** Directions for this task **
Up to and including the line with "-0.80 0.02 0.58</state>", copy the records below exactly from their first line.

** Material for the task **

──────

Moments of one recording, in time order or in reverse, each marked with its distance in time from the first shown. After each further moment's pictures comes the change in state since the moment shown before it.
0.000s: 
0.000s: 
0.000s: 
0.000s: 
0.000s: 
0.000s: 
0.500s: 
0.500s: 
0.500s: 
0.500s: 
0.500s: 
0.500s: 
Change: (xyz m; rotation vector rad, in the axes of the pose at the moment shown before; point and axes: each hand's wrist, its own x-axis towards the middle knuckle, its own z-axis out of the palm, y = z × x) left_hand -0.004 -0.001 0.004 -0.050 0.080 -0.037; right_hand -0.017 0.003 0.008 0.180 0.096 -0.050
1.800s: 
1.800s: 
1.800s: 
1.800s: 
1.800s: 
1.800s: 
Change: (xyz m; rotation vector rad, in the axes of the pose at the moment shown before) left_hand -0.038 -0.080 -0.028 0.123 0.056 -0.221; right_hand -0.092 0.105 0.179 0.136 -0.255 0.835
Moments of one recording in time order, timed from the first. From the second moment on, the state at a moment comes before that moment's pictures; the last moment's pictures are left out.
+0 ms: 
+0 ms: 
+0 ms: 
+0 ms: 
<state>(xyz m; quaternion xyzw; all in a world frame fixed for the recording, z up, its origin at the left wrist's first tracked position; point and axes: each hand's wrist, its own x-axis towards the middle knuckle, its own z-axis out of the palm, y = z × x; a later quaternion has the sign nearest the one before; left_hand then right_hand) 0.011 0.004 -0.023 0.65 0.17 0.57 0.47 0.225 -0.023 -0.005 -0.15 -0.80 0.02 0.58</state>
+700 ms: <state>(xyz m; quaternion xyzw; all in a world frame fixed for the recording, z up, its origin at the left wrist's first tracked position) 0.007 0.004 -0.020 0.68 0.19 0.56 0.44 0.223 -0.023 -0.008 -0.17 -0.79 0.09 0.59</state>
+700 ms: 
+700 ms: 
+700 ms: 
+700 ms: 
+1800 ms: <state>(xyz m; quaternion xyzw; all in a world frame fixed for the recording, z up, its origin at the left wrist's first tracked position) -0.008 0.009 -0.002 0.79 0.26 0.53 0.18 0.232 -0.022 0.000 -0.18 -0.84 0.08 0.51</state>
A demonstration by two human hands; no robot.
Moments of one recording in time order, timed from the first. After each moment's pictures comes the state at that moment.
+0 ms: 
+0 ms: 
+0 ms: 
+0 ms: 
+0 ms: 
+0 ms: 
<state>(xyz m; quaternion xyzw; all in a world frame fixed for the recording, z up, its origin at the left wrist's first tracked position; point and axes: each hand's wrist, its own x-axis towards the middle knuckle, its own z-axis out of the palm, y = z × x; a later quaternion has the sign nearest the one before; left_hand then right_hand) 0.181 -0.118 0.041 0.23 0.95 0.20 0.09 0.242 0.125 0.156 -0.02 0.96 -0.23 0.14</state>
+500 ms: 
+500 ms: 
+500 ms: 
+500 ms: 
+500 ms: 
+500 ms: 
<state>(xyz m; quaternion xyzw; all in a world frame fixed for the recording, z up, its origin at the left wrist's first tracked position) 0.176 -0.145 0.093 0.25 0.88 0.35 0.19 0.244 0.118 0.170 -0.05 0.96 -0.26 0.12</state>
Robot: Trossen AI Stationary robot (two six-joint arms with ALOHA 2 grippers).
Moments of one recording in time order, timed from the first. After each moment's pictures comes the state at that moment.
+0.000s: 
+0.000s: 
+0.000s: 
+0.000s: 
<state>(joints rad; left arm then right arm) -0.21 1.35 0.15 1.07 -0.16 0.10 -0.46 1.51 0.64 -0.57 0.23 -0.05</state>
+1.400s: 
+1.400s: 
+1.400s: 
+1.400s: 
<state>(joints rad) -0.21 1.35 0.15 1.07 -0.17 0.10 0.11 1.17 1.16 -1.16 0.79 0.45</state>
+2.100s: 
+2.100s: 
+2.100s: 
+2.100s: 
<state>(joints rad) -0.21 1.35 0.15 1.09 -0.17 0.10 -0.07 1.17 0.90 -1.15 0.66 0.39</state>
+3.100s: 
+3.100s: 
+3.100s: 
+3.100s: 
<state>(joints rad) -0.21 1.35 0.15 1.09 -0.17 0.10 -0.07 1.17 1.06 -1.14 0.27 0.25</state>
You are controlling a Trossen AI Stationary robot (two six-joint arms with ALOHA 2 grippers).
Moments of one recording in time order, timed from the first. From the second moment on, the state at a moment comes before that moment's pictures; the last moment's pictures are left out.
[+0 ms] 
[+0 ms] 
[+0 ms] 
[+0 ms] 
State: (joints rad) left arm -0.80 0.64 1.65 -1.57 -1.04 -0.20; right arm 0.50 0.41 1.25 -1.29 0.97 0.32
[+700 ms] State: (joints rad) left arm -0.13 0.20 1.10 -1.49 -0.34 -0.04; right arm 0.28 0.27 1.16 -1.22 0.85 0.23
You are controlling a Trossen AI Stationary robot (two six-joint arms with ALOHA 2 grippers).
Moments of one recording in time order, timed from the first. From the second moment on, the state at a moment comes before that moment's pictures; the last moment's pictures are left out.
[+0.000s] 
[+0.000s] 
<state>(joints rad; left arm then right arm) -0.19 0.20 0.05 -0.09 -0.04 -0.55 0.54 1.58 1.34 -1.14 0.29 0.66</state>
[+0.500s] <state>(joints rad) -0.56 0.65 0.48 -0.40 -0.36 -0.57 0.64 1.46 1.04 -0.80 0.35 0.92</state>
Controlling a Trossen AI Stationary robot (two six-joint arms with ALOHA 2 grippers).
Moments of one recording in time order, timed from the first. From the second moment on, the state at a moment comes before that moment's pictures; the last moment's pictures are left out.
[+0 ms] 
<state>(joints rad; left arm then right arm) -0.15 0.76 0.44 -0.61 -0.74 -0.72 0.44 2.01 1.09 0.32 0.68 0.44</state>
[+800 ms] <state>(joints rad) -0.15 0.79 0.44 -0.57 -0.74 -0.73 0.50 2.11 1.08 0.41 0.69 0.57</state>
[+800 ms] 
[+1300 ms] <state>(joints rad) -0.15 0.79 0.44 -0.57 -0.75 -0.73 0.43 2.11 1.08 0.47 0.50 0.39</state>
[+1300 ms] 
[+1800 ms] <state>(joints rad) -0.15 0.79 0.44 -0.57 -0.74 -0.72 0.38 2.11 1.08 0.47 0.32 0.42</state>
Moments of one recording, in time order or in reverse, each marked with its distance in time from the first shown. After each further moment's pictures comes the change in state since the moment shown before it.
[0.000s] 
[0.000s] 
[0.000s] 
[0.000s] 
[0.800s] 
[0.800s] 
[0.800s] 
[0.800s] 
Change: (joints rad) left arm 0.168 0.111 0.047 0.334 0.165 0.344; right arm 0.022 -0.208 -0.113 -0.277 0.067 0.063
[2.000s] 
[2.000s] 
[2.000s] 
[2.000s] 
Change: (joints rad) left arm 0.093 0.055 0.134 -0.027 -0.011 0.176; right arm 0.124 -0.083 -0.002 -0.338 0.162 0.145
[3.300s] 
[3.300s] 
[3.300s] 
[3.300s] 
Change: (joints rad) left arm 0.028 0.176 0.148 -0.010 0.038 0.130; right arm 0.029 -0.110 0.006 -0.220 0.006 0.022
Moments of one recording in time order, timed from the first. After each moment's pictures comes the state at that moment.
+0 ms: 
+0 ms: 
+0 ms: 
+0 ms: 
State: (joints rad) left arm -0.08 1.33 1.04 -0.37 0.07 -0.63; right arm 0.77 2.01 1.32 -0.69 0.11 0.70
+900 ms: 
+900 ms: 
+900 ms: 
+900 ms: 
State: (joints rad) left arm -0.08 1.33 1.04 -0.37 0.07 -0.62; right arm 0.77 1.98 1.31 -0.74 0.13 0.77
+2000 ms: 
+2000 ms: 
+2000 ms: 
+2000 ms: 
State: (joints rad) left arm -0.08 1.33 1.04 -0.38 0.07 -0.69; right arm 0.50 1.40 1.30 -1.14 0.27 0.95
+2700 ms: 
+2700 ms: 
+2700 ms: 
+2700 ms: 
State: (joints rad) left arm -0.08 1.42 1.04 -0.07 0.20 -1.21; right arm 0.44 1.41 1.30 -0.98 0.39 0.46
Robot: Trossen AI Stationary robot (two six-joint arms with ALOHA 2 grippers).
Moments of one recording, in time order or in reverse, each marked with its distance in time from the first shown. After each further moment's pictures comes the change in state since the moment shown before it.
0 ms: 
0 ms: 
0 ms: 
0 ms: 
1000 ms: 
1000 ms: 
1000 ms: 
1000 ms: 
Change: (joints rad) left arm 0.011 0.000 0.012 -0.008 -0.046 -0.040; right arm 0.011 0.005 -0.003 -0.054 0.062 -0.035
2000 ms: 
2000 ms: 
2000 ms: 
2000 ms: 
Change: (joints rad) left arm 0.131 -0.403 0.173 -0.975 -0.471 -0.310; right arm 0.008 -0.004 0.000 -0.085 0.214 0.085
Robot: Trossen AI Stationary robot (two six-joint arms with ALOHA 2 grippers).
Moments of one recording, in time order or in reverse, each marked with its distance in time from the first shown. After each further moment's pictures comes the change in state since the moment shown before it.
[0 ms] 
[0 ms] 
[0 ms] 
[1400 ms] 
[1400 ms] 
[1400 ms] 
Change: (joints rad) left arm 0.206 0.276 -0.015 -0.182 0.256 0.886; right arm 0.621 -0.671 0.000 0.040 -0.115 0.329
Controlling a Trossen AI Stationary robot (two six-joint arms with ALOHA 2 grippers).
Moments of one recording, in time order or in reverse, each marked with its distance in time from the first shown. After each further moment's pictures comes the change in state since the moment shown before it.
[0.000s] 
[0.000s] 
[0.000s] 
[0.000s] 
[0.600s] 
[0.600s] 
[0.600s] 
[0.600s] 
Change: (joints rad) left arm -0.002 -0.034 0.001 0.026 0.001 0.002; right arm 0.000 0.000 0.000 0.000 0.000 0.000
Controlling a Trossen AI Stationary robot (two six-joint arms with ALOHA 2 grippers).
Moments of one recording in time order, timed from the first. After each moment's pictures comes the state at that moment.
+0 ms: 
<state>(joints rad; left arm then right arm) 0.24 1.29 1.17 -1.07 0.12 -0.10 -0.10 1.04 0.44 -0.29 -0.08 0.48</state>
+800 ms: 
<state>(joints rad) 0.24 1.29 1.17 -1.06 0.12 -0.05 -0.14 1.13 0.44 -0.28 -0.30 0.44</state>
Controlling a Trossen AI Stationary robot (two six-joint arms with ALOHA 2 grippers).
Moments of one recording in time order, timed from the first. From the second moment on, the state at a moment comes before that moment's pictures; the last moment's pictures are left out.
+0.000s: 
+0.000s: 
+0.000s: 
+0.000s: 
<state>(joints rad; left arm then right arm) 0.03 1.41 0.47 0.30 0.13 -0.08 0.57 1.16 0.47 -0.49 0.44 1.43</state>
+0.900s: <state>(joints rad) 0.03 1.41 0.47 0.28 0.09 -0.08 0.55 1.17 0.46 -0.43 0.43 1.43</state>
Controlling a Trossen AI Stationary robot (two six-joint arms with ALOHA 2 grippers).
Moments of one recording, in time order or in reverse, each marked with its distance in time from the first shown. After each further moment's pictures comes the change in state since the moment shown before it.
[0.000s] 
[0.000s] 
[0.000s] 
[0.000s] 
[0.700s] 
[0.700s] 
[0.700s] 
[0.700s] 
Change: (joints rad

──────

** Result of this exercise **
Moments of one recording, in time order or in reverse, each marked with its distance in time from the first shown. After each further moment's pictures comes the change in state since the moment shown before it.
0.000s: 
0.000s: 
0.000s: 
0.000s: 
0.000s: 
0.000s: 
0.500s: 
0.500s: 
0.500s: 
0.500s: 
0.500s: 
0.500s: 
Change: (xyz m; rotation vector rad, in the axes of the pose at the moment shown before; point and axes: each hand's wrist, its own x-axis towards the middle knuckle, its own z-axis out of the palm, y = z × x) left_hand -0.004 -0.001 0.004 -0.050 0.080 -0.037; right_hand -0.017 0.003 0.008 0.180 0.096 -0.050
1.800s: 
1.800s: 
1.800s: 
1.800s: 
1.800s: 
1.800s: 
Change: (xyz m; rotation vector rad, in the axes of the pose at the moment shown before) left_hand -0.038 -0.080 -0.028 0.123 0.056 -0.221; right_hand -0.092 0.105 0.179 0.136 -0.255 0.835
Moments of one recording in time order, timed from the first. From the second moment on, the state at a moment comes before that moment's pictures; the last moment's pictures are left out.
+0 ms: 
+0 ms: 
+0 ms: 
+0 ms: 
<state>(xyz m; quaternion xyzw; all in a world frame fixed for the recording, z up, its origin at the left wrist's first tracked position; point and axes: each hand's wrist, its own x-axis towards the middle knuckle, its own z-axis out of the palm, y = z × x; a later quaternion has the sign nearest the one before; left_hand then right_hand) 0.011 0.004 -0.023 0.65 0.17 0.57 0.47 0.225 -0.023 -0.005 -0.15 -0.80 0.02 0.58</state>

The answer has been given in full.